Location
- 11100 S 70th St. Lincoln, Nebraska United States 40°42′04″N 96°37′22″W﻿ / ﻿40.70106060781029°N 96.62265572793505°W

Information
- Type: Public
- Established: August 14, 2023; 3 years ago
- School district: Lincoln Public Schools
- Principal: Susan Cassata
- Grades: 9–12
- Enrollment: 631 (2024–2025)
- Campus type: Suburban
- Colors: Charcoal, Carolina blue, and navy blue
- Mascot: Grizzly bear
- Nickname: Grizzlies
- Website: lsb.lps.org

= Standing Bear High School =

High school in Lincoln, Nebraska

Standing Bear High School is a public high school in Lincoln, Nebraska. It opened in 2023 and is part of the Lincoln Public Schools system. The school is named after Ponca chief and civil rights activist Standing Bear.

==History==
Standing Bear High School was constructed in response to rapid population growth in Lincoln and the need to reduce overcrowding in existing high schools. It opened alongside Lincoln Northwest High School as part of an expansion of the district.

The school officially opened on August 14, 2023, initially serving only underclassmen (freshmen and sophomores) with plans to expand to full enrollment as additional grade levels are added each year.

Construction began in 2021, with a groundbreaking ceremony attended by members of the Ponca Tribe and descendants of the school's namesake. Susan Cassata serves as the school's first principal.

== Namesake ==
The school is named after Standing Bear, a 19th-century Ponca leader known for his role in a landmark civil rights case.

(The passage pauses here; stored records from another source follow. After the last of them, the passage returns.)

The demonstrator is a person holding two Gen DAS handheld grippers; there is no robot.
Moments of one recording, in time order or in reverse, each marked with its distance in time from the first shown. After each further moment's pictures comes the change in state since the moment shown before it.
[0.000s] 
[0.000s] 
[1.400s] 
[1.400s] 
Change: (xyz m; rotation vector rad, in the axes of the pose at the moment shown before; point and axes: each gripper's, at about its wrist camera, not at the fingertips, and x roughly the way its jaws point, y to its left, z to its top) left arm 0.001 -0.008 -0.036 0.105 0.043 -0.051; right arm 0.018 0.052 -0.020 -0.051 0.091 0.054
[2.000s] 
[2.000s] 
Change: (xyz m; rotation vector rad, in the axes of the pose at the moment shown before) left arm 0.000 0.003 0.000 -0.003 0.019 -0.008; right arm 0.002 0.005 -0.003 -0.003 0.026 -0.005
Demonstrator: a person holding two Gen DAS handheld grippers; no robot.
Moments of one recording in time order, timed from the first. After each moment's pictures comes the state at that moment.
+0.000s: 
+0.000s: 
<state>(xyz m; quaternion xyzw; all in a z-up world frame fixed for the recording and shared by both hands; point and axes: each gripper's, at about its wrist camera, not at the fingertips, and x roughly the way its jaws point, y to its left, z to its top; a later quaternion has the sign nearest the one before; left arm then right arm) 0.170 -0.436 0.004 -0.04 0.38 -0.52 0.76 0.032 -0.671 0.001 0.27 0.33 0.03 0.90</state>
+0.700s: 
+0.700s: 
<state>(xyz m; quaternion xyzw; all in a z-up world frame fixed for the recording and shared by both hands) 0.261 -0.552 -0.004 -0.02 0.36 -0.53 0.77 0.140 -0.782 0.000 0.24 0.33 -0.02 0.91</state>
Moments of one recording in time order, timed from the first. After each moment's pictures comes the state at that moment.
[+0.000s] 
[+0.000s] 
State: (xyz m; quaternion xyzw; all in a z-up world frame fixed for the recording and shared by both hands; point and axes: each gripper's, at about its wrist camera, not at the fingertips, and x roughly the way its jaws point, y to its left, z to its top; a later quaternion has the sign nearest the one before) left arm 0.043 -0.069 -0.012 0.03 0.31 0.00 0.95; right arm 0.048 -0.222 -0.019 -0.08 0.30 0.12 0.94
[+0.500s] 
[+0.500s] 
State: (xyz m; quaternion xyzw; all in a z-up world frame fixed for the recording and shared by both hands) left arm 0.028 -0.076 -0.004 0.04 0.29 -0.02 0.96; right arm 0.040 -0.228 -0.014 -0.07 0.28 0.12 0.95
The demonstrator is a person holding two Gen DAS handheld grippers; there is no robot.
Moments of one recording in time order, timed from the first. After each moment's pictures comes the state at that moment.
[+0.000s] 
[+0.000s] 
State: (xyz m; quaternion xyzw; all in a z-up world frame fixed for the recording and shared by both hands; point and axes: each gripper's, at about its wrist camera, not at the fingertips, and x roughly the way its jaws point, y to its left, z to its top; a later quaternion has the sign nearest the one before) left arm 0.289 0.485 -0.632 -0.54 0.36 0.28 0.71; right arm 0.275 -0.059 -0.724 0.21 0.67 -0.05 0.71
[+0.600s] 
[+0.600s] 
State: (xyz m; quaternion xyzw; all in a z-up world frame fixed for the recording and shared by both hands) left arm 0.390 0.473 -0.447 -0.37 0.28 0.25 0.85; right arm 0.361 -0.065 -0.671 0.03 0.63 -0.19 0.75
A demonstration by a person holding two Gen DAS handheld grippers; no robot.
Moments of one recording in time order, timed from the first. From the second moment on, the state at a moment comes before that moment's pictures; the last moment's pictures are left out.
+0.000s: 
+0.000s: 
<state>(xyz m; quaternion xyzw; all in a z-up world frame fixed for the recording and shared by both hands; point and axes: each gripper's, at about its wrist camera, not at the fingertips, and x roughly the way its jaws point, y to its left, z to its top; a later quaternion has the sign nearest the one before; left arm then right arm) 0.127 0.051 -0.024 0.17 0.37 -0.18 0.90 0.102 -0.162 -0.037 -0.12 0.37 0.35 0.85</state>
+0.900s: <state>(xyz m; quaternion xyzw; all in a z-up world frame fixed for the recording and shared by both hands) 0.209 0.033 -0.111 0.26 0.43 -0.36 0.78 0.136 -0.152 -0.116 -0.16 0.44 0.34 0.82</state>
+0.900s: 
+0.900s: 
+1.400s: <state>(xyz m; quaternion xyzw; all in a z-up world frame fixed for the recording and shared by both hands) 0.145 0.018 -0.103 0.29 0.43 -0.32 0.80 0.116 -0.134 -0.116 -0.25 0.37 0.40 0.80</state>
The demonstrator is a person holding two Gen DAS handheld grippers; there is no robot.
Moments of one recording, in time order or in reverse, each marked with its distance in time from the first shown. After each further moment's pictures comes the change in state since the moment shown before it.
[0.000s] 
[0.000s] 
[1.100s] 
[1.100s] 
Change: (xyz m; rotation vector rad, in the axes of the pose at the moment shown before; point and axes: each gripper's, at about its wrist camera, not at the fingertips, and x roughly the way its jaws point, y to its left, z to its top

In 1879, Standing Bear successfully argued in U.S. court that Native Americans are "persons" under the law, a major step forward in Indigenous civil rights.

The naming of the school reflects an effort by Lincoln Public Schools to honor Indigenous history and recognize the cultural significance of Standing Bear’s legacy.

==Athletics==
Standing Bear sponsors 21 varsity sports programs and competes in the Class A division of the Nebraska School Activities Association. The school hired former National Football League tight end Adam Schiltz as the first head football coach.

The school went to class A in the 2026/2027 school year. They are a part of the Heartland Athletic Conference.

== Campus and facilities ==
The campus is located in the southern portion of Lincoln and features modern facilities, including classrooms, athletic spaces, and common areas designed to support collaborative learning. This includes openable garage doors added to classrooms and an area named the Learning Stairs.

As one of the newest high schools in the district, the building incorporates updated educational design and technology.

The school plans to expand as enrollment grows.

== Role within Lincoln Public Schools ==
Standing Bear High School is one of several high schools in Lincoln Public Schools, joining others such as Lincoln High School and additional district campuses.

It is notable for being one of the few non-directionally named high schools in the district.